## EXERCISE OBJECTIVE
Lines below starting with the line with "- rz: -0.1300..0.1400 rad" and going on through the line with "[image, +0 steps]" must be output exactly; the rest of the records must be left out.

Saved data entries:

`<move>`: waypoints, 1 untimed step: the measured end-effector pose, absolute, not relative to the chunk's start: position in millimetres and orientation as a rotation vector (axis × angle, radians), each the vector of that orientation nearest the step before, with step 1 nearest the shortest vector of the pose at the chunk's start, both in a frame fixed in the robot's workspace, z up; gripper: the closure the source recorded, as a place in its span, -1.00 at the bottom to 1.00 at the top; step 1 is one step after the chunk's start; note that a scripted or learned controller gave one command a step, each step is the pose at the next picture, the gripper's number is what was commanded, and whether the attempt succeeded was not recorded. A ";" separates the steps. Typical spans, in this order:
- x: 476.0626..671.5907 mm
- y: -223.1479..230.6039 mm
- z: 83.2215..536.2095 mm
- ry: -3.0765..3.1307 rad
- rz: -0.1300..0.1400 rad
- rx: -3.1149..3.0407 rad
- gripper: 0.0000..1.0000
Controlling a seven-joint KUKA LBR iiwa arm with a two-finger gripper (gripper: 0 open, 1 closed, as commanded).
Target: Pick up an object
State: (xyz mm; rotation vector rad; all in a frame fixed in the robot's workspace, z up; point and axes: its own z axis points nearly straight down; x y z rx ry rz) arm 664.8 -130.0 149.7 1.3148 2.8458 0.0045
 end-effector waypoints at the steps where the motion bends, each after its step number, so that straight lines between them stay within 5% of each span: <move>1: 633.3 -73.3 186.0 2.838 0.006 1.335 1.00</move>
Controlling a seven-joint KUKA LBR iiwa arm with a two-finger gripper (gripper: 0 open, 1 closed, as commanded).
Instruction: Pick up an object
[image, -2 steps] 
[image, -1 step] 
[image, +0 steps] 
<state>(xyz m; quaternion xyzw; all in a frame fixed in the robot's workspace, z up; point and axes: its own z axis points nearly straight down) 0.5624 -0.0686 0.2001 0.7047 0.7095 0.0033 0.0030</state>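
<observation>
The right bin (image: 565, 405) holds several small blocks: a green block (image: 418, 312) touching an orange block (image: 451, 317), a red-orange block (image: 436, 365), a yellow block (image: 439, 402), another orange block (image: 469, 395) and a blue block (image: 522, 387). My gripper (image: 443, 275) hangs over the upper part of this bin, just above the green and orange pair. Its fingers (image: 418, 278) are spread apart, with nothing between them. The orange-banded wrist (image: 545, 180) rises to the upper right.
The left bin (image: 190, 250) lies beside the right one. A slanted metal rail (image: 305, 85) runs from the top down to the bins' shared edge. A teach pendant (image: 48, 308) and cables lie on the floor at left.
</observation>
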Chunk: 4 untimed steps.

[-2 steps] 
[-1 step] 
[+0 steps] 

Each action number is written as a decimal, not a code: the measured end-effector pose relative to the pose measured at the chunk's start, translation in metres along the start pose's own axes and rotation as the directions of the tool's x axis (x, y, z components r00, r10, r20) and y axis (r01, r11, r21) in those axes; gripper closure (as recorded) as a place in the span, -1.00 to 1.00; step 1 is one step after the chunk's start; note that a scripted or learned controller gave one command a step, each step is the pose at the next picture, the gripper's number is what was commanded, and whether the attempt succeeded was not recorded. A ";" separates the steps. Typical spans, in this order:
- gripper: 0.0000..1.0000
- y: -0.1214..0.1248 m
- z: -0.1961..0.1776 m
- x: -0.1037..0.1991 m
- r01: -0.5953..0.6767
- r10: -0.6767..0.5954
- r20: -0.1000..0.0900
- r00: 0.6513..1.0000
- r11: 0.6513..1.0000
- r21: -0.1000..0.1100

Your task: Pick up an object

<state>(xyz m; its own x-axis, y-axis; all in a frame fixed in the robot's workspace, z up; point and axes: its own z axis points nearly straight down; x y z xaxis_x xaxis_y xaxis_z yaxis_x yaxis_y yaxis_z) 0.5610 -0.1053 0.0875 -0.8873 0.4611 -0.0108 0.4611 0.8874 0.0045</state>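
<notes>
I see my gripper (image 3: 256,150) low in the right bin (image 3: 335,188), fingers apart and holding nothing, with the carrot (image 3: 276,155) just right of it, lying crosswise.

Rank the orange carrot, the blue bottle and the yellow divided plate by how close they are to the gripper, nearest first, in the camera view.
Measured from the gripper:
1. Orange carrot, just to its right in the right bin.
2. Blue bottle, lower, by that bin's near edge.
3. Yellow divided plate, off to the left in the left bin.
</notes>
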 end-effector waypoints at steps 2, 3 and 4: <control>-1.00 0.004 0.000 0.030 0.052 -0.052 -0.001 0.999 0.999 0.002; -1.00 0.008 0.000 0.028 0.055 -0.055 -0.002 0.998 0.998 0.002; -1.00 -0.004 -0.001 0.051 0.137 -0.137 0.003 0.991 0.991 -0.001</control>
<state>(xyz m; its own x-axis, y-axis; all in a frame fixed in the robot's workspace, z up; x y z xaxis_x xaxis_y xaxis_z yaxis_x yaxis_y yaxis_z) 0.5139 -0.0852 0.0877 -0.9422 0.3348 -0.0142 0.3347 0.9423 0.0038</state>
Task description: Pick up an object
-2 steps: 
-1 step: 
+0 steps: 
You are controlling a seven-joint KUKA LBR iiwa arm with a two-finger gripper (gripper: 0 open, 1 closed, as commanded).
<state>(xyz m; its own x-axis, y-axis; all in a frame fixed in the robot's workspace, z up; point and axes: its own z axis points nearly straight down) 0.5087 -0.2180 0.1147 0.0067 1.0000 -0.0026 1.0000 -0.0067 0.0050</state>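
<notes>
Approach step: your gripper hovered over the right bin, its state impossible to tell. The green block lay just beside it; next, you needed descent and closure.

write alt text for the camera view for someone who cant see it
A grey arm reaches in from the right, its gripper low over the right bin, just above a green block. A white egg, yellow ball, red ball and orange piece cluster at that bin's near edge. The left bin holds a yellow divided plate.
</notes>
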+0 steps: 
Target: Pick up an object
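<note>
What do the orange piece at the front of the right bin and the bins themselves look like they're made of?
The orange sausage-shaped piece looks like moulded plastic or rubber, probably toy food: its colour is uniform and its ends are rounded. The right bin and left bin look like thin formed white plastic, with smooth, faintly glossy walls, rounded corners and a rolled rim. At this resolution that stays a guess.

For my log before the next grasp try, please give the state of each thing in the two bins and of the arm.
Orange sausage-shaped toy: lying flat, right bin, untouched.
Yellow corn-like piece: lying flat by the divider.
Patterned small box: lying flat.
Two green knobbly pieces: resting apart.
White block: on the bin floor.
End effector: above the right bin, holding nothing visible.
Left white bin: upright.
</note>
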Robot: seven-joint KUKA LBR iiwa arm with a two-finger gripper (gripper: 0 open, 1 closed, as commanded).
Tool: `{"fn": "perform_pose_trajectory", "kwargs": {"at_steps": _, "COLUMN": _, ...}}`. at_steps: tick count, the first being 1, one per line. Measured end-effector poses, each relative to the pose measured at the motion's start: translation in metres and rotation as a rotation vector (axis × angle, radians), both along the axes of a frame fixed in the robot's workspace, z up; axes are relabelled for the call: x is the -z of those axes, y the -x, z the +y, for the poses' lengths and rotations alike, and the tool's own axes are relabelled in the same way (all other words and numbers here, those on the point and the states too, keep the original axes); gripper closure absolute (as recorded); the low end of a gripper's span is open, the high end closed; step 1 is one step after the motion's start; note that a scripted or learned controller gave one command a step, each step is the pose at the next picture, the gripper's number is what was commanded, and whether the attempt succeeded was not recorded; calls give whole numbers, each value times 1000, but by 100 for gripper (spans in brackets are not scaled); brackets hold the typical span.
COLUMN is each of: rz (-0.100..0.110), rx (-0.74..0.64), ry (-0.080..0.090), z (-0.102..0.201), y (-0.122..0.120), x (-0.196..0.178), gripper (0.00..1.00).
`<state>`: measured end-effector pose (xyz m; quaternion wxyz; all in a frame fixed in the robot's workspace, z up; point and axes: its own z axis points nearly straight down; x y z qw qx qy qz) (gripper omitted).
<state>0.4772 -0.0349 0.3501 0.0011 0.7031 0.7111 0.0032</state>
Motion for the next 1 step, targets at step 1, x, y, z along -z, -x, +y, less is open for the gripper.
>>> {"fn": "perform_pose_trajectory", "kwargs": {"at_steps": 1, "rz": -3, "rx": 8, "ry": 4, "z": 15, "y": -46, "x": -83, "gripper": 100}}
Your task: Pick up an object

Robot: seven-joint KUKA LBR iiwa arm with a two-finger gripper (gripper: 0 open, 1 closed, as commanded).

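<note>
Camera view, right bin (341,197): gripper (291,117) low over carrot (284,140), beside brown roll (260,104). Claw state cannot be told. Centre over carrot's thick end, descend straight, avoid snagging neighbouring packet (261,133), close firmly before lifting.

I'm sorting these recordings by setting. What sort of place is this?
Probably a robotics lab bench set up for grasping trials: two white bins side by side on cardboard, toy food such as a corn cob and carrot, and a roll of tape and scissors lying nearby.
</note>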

## REPLY TO THE EXERCISE
- rz: -0.1300..0.1400 rad
- rx: -3.1149..3.0407 rad
- gripper: 0.0000..1.0000
Controlling a seven-joint KUKA LBR iiwa arm with a two-finger gripper (gripper: 0 open, 1 closed, as commanded).
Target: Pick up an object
State: (xyz mm; rotation vector rad; all in a frame fixed in the robot's workspace, z up; point and axes: its own z axis points nearly straight down; x y z rx ry rz) arm 664.8 -130.0 149.7 1.3148 2.8458 0.0045
 end-effector waypoints at the steps where the motion bends, each after its step number, so that straight lines between them stay within 5% of each span: <move>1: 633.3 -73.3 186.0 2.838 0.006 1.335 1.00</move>
Controlling a seven-joint KUKA LBR iiwa arm with a two-finger gripper (gripper: 0 open, 1 closed, as commanded).
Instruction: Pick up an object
[image, -2 steps] 
[image, -1 step] 
[image, +0 steps] 

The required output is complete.